Hair today, off the next

Observations on football ... and facial hair

So, it came down to the facial hair. With the benefit of hindsight, we should have seen Roy Keane’s impending departure as Sunderland manager in his face. Or, rather, in his beard. There is a general consensus that the unruly growth engulfing Keano’s chin, giving him the look of an old seadog, was the sign of a man losing control of his team and who was retreating into a mental hinterland. Although three points in nine games and a transfer policy that looked like a drop-in centre for troublesome teenagers were also fairly good indicators.

Did the beard talk? For whatever reason – hygiene, presentation, hidden razor clauses in their contracts – football managers do not do face furniture. Presumably they like to be clean-shaven because the language barriers at a club are difficult enough these days without a winter warmer muffling half your expletives. Beards do suggest a certain amount of personal crisis: take Rafa Benítez’s goatee experiment, which emerged last year around the time of the Liverpool manager’s great stress over his good friends Gillett, Hicks and Parry. Certainly, that Keane’s effort seemed whiter every week Sunderland lost might be put down to the strains of the job, even though it could look more as if he’d sneezed near some icing sugar.
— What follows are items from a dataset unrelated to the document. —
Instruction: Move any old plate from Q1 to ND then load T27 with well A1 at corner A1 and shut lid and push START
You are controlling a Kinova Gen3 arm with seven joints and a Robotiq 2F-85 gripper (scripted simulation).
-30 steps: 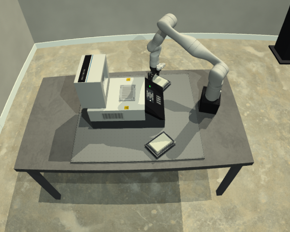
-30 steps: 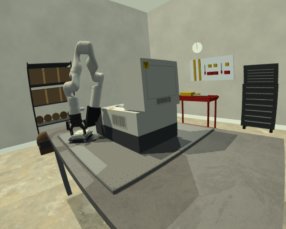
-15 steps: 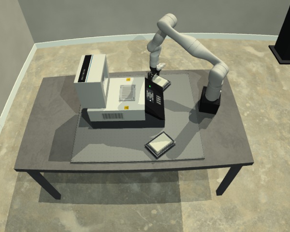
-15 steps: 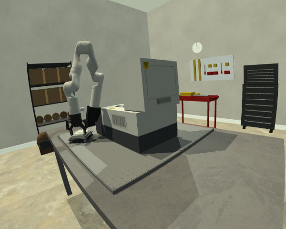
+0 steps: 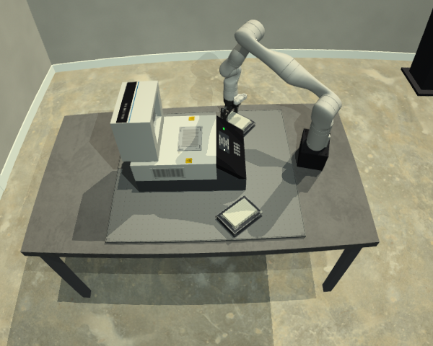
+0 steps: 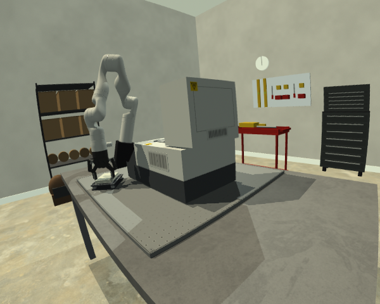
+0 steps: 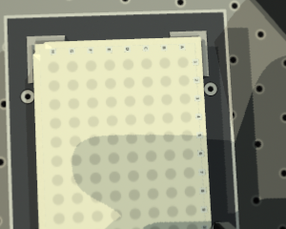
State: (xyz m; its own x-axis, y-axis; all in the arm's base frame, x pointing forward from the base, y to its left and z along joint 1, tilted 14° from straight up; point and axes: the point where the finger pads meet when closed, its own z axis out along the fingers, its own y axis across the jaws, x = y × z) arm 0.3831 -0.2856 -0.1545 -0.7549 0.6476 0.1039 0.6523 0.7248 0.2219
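Now: the black nest 30 mm behind my hand, 30 mm to the left of it and 20 mm below it. Also, from my hand: cream well plate: 600 mm to the left; corner mark a1: 90 mm behind, 600 mm to the left, 10 mm below.
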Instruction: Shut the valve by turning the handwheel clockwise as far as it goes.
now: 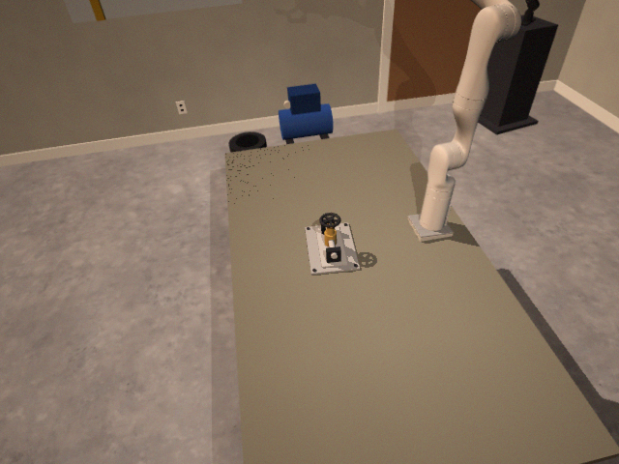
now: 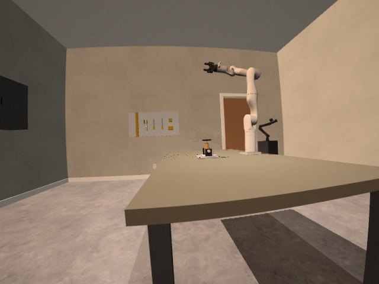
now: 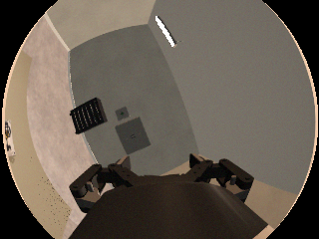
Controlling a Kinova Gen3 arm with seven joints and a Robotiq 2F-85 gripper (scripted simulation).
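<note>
Right now the black spoked handwheel is 81 cm below my hand, 30 cm to the left of it and 15 cm ahead of it.
</note>
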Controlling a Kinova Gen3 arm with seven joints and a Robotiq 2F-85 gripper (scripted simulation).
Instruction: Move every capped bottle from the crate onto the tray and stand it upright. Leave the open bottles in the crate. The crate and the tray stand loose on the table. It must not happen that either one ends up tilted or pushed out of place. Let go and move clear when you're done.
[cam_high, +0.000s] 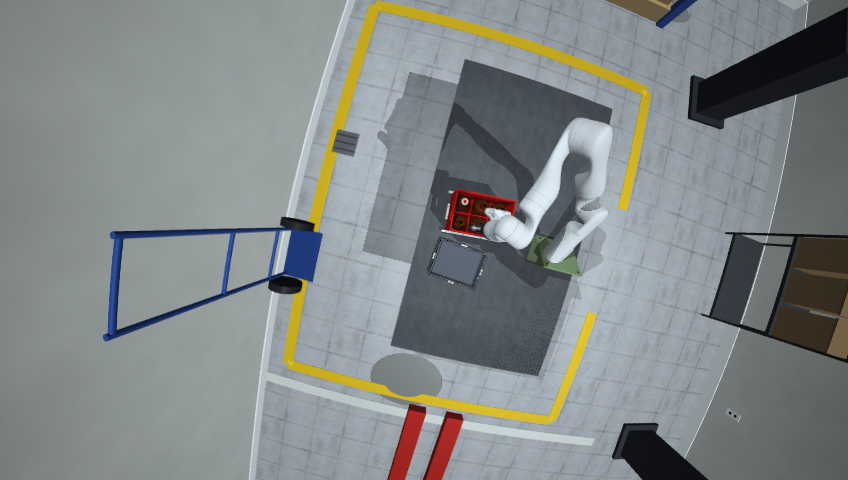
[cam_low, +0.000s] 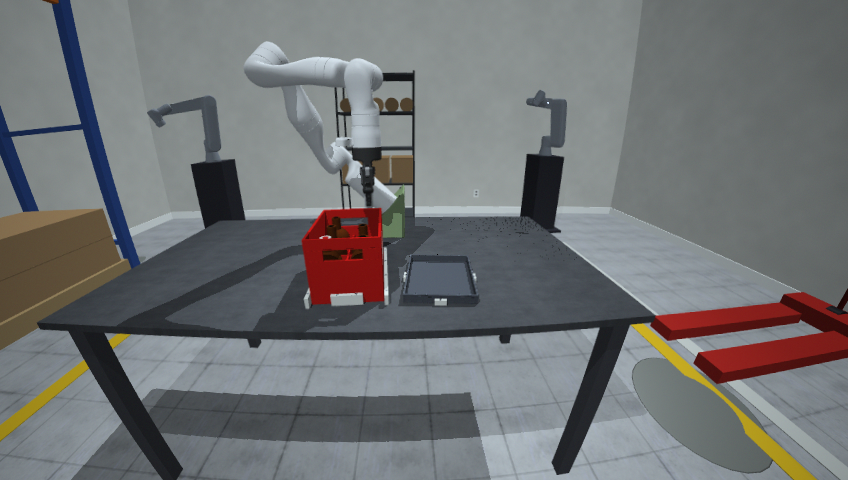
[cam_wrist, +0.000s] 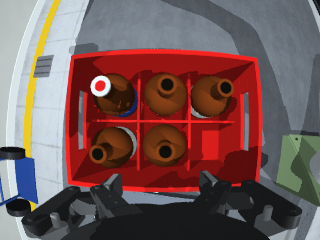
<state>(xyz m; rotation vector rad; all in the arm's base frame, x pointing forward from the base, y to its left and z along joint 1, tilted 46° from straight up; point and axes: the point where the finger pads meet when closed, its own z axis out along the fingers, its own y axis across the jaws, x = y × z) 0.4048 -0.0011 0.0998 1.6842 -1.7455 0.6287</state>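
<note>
Right now the red crate is 10 mm behind my hand, 60 mm to the right of it and 150 mm below it. The rest, counted from my hand: grey tray 40 mm ahead, 190 mm to the left, 220 mm below.
</note>
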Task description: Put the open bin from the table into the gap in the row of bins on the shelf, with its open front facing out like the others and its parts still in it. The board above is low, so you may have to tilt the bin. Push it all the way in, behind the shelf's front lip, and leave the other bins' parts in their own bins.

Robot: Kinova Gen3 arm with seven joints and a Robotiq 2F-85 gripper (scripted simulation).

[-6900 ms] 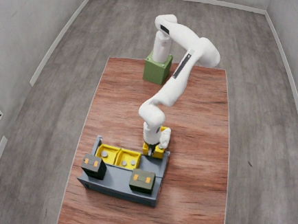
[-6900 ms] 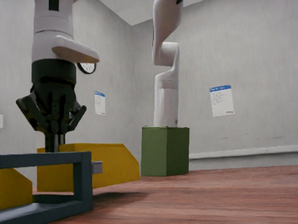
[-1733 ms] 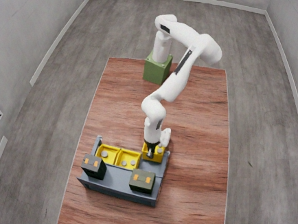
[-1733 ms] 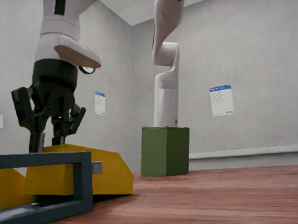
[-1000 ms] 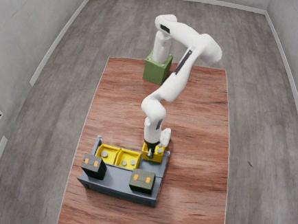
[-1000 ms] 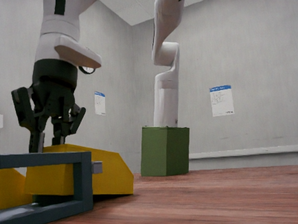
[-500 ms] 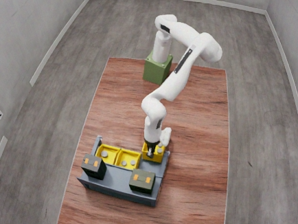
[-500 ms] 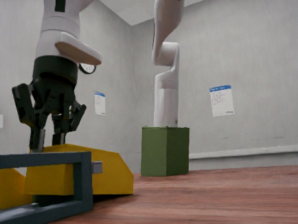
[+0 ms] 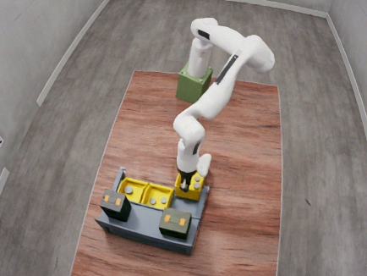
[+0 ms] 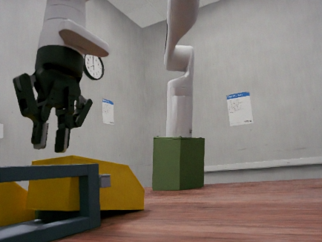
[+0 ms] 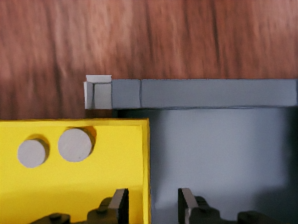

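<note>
Now: hand 10 cm above the grey disc part, 5 cm past it and 3 cm to the right of it. Round my hand: grey shelf (12 cm to the right, 9 cm ahead, 6 cm below).
</note>
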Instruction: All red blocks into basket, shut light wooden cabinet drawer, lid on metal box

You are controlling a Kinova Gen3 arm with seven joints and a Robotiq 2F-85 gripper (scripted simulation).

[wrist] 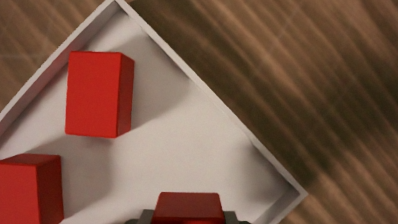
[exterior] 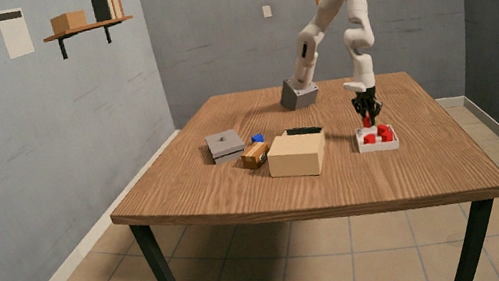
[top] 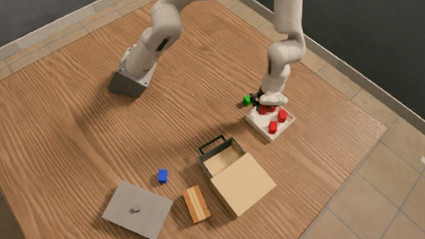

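My hand is 30 mm short of the white basket, 30 mm to the right of it and 60 mm above it. Also, from my hand: green block: 80 mm behind, 50 mm below; then light wooden cabinet: 170 mm ahead, 230 mm to the right, 30 mm below; then brown cardboard box: 200 mm ahead, 390 mm to the right, 40 mm below.
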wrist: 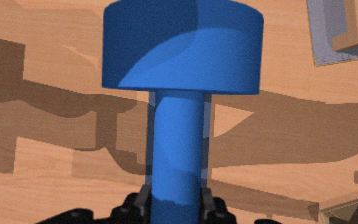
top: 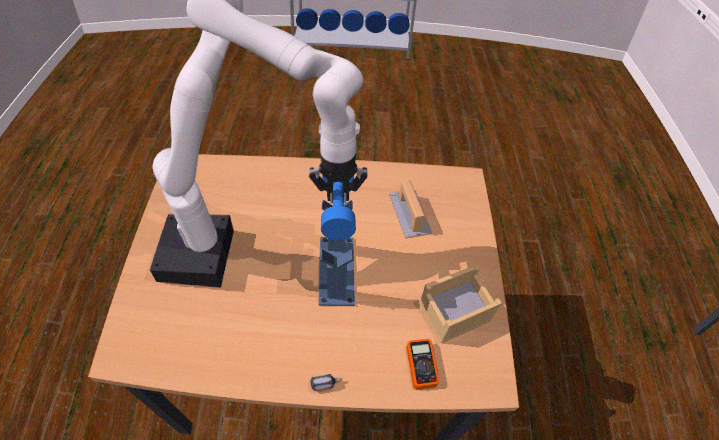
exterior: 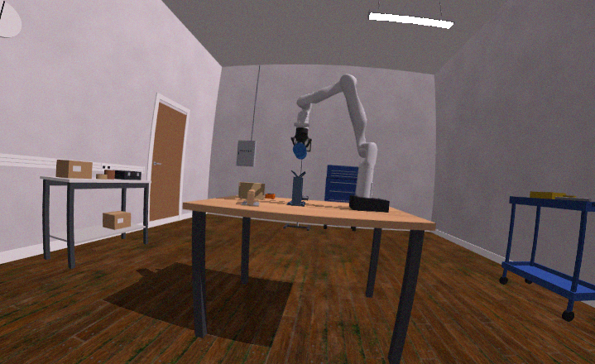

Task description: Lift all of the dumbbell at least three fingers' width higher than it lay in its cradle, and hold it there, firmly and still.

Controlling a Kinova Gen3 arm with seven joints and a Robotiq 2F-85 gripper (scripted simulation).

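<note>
Right now the blue dumbbell is right at my hand. Round my hand: dark grey-blue cradle 24 cm below; wooden box 33 cm ahead, 28 cm below, 14 cm to the right.
</note>
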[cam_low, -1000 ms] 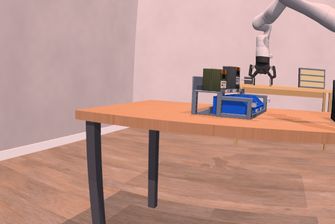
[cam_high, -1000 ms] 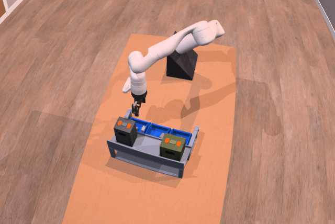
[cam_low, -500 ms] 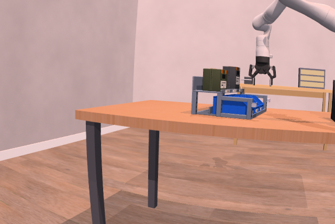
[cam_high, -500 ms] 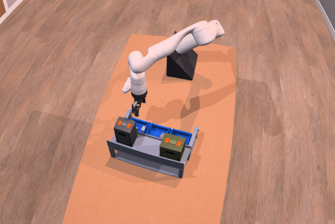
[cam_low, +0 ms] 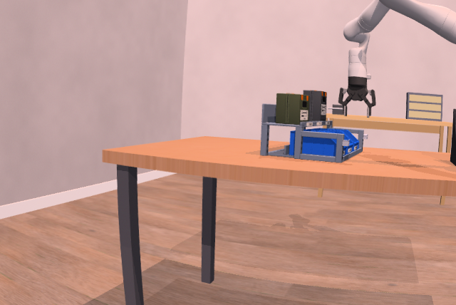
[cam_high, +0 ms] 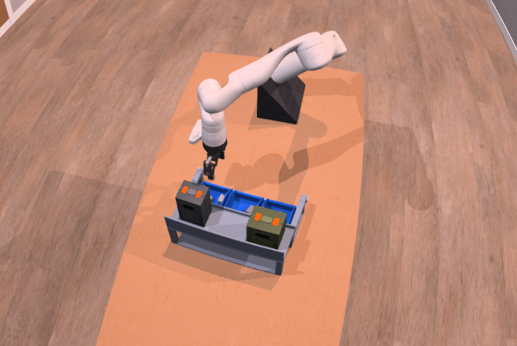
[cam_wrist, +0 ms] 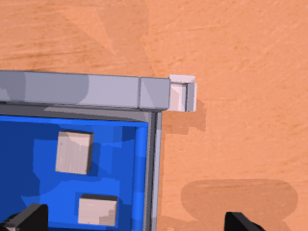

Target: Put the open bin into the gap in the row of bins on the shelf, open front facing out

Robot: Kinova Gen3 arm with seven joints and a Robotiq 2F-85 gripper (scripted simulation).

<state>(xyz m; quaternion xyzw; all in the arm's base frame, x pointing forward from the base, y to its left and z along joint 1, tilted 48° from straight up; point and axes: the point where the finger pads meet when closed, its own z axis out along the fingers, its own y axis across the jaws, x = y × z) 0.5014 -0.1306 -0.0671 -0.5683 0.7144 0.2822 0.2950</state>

In reality, the Ancient Mariner look – for which he already, fortuitously, had the requisite “glittering eye” – was not a metaphor, just another example of how Keane loves to be obstinate to the point of perversity. Last month he told the press he would get it shaved “when we win”, adding: “The more people ask me about it, the longer it stays. Ask me to leave it and I’ll shave it off.” After all, it’s hardly the maddest thing he has offered the public.

And in that sense, the pundits have overlooked the biggest clue – what this means for Keane’s future. It was all there when Niall Quinn talked of the end of Roy’s “journey” with the club. There’s only one realm where a “journey” is high currency, and Roy has all the credentials: wilful stubbornness, redemptive backstory, explosive temper, and the fearlessness to tell pampered, overpaid superstars what he really thinks of them. He’s a reality TV star in the making; a future King of the Jungle. And the ability to grow an extraordinary beard won’t hurt either.